■ **Exercise**
Print all of the data exactly, but drop the pictures.

%%

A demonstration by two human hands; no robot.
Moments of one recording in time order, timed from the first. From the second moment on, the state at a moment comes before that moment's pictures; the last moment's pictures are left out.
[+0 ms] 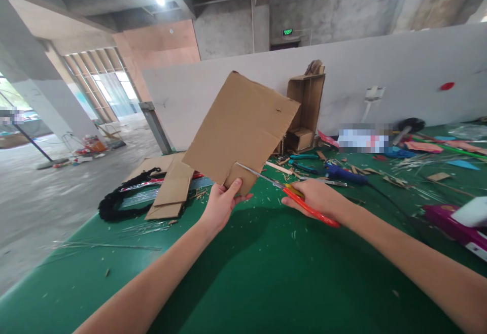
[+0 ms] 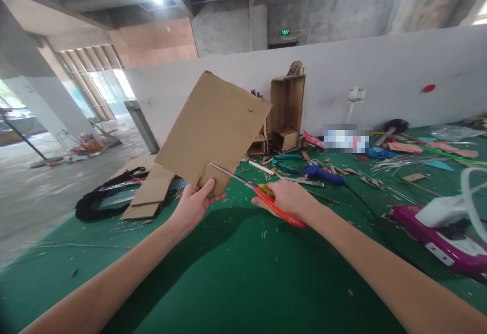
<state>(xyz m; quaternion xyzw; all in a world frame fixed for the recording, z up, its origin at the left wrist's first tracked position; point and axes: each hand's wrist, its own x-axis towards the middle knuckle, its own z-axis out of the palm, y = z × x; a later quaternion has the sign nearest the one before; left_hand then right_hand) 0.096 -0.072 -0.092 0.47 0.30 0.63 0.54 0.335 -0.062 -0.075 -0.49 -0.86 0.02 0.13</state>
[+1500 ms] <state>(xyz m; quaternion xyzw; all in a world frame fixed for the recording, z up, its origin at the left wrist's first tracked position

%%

■ **Answer below**
A demonstration by two human hands; no robot.
Moments of one recording in time order, timed from the first. From the second moment on, the state at a moment comes before that moment's pictures; the last moment's pictures are left out.
[+0 ms] 
[+0 ms] 
<state>(xyz m; quaternion xyzw; all in a world frame fixed for the recording, z up, its origin at the left wrist's first tracked position; point and axes: each hand's wrist, its own x-axis towards the middle knuckle, its own z-axis out of the palm, y = z × x; a later quaternion has the sign nearest the one before; left_hand then right_hand) 0.096 -0.072 -0.092 0.47 0.30 0.63 0.54 0.335 -0.062 -0.075 -0.49 -0.86 0.02 0.13</state>
[+1500 ms] <state>(xyz m; quaternion xyzw; all in a world frame fixed for the recording, z up, its origin at the left wrist's first tracked position

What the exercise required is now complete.